There used to be nothing quite like putting your initials next to a high score in an arcade cabinet. When my father was younger, he used to spend the majority of his wages working as a paperboy at his local arcade, playing Pac-Man until his hand hurt and he had to head home. The arcade is largely a relic of a past era of gaming, but the drive to best others’ scores is still in full force.

Everyplay, a new product from Finland-based Applifier, a game discovery platform with 1.5 million users across 800 games backed by Spark Capital and Taneli Tikka, is taking the idea of sharing how well you played a game and running with it. The product, which has been released as a beta today, allows iPhone gamers to record videos of their game time and share it with friends as proof of a noteworthy play session.

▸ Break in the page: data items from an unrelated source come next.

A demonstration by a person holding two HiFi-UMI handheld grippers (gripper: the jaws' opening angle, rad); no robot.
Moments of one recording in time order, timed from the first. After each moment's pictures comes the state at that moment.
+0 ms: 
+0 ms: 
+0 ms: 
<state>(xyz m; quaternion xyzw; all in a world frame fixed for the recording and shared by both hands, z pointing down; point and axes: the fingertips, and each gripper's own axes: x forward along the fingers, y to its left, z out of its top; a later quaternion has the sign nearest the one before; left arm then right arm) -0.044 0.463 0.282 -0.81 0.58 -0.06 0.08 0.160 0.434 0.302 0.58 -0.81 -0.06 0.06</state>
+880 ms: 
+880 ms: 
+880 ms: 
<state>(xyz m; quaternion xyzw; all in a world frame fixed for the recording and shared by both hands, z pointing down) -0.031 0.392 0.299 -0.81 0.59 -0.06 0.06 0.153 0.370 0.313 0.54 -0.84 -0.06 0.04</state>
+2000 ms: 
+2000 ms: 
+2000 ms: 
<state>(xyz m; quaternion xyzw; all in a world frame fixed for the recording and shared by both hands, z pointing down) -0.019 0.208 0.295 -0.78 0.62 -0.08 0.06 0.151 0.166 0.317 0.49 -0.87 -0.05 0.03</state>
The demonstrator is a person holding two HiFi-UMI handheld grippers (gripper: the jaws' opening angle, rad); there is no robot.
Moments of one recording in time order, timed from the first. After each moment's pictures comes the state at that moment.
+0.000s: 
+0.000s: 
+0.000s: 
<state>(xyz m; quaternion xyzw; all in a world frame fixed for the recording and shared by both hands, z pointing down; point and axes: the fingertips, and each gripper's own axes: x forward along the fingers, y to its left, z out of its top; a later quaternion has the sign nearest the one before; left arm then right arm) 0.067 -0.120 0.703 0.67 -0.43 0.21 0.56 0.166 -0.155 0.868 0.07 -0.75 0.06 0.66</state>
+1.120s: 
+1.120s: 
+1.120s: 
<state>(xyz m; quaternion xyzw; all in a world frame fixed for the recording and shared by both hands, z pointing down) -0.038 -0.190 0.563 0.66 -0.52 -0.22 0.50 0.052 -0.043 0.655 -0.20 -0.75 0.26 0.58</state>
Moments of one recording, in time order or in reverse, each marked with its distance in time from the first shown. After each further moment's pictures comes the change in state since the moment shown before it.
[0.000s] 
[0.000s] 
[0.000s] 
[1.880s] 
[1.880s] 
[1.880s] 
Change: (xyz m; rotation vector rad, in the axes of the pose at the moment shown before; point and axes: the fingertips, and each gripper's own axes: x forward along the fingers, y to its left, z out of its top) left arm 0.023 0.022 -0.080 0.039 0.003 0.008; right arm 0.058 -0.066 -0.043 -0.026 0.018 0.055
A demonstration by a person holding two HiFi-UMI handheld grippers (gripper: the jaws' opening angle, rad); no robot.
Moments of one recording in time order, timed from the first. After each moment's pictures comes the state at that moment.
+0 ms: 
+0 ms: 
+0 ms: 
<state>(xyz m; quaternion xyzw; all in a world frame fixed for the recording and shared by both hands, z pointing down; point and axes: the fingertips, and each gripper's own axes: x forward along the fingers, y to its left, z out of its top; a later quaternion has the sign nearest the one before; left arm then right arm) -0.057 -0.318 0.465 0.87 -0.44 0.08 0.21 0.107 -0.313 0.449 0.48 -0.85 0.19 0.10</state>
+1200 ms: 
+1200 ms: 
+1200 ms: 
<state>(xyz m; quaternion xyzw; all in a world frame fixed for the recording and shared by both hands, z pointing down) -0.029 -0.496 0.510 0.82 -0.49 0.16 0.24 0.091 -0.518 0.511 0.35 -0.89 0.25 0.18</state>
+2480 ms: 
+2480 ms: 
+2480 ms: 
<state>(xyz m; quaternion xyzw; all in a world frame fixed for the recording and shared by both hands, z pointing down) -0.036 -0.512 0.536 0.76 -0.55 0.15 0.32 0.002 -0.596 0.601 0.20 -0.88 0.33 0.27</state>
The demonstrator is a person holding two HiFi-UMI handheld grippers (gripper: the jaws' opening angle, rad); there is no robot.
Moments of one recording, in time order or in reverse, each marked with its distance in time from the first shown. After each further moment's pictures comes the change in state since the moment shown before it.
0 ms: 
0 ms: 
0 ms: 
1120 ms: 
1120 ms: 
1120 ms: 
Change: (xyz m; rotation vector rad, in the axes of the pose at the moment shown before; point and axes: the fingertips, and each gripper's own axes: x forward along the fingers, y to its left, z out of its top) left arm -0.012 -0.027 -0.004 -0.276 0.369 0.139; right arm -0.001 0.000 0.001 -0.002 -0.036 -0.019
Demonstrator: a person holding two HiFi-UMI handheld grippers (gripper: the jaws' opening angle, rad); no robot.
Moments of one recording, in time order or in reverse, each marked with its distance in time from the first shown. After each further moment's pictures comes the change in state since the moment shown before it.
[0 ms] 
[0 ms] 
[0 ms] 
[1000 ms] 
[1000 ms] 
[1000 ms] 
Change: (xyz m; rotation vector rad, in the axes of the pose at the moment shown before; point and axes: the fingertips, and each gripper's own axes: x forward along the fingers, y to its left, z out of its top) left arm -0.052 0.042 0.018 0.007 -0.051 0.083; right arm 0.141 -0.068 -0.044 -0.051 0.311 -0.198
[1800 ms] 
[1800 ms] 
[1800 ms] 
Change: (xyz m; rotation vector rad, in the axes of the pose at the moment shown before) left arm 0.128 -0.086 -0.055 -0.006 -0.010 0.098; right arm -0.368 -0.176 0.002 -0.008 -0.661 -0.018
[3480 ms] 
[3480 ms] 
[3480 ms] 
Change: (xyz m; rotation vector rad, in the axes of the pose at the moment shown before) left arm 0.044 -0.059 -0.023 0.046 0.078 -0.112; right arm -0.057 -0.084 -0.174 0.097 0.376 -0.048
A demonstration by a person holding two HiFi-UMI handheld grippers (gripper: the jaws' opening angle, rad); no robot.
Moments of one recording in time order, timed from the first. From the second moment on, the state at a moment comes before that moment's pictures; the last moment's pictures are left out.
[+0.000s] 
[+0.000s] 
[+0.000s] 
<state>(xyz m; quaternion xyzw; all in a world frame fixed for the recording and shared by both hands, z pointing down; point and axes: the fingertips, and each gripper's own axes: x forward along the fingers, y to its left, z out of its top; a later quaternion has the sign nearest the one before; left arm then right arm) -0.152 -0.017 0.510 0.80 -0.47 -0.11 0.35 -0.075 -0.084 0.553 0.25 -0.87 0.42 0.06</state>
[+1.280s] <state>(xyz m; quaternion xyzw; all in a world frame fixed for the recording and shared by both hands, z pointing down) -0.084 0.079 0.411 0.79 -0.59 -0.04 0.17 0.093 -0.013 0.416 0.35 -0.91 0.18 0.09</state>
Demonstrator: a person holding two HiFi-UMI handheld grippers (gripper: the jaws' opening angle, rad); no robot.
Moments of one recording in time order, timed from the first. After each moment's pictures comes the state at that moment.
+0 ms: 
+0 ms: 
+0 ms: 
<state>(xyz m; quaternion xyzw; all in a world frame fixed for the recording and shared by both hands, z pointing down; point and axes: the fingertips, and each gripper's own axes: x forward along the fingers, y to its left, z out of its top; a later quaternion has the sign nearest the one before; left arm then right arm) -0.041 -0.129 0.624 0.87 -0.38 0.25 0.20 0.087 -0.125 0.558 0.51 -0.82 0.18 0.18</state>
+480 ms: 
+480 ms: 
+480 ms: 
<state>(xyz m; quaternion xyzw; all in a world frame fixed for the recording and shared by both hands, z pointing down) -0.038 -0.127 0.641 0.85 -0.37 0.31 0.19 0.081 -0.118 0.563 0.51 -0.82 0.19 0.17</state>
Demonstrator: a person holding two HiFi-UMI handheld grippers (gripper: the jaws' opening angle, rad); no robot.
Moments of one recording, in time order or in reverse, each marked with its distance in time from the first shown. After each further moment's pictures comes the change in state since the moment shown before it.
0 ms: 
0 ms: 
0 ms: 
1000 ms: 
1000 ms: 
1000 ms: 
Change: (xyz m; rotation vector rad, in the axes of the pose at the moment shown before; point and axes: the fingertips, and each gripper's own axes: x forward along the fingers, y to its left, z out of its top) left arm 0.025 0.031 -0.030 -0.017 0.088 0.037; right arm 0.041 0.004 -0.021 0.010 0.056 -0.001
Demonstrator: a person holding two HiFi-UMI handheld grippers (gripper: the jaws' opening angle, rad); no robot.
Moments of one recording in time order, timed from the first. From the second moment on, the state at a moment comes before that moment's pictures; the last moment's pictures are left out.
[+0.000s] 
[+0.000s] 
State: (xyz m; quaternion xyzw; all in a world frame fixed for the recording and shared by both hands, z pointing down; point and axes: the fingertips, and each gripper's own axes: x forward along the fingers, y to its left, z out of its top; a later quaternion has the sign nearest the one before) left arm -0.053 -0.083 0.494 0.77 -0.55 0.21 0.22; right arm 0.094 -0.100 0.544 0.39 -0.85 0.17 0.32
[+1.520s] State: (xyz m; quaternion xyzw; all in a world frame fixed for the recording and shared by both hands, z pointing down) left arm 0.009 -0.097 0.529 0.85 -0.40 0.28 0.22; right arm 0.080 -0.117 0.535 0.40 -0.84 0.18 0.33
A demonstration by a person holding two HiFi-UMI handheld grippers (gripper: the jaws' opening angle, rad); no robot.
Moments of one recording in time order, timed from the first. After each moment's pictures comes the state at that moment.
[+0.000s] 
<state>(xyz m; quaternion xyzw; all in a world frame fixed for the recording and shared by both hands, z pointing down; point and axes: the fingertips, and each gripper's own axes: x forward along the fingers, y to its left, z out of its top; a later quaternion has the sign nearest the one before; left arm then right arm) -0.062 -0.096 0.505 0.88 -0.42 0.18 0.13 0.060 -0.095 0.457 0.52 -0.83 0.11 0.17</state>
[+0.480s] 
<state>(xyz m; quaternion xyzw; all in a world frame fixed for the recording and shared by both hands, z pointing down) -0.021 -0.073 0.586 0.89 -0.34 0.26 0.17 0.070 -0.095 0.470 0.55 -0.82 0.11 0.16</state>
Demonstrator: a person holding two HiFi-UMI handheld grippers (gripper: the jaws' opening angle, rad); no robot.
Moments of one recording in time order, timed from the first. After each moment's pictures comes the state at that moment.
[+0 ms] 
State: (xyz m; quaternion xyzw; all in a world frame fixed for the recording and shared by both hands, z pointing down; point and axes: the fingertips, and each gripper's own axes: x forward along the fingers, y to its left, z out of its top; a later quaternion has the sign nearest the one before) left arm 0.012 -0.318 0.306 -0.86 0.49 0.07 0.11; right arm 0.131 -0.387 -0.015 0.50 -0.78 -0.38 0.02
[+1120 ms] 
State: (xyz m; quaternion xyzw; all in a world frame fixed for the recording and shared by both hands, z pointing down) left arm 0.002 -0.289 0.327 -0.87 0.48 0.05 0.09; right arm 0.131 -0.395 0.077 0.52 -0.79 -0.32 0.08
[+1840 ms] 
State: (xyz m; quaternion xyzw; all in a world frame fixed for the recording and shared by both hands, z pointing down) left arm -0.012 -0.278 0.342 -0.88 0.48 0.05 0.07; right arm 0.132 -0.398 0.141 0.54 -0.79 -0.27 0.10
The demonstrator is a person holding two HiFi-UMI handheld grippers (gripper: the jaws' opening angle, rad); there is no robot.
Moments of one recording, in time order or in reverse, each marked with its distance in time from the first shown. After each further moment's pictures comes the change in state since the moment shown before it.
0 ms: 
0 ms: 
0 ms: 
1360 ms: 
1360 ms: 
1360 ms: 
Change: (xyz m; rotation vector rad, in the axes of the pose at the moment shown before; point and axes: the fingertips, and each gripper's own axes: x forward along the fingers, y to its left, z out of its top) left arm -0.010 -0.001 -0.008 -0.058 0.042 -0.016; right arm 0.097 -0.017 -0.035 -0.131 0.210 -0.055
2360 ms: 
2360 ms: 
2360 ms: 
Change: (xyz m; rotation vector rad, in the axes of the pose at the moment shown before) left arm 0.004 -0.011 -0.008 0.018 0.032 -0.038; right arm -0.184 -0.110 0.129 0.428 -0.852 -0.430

“Games are not static,” Applifier CEO and founder Jussy Laakkonen says. “They are a very dynamic medium.” He hopes that capturing gameplay on video will not only help feed gamers’ egos, but will also lead to a game’s popularity. “The most powerful way [people find a new game is] when you see sombody you know playing a game,” he says.

Once a user reaches an end point in a game, such as the Game Over screen, they are able to view the recording of how they played immediately. Everyplay lets gamers edit their video down to just the important parts, and once that’s finished the user can push the video out to Everyplay, where it can be shared with other networks.

Laakkonen says that games with Everyplay integration will take a 5 percent hit to performance, but the demo that I saw didn’t showcase any ill effects from running the software. A 5 percent hit may be too much for, say, a graphics and CPU-intensive game, but for most casual games, I imagine that 5 percent isn’t a deal-breaker.

All told, Everyplay is an exciting technology that solves a genuine problem – sharing gameplay from the iPhone – and does so in a minimally damaging way. If (and this is a big if) the right games use the tool, and it becomes more efficient over time, Everyplay could become the de facto tool for showing how a player got a high score, allowing other players to learn from a particularly good play, and bask in the high scorer’s glory.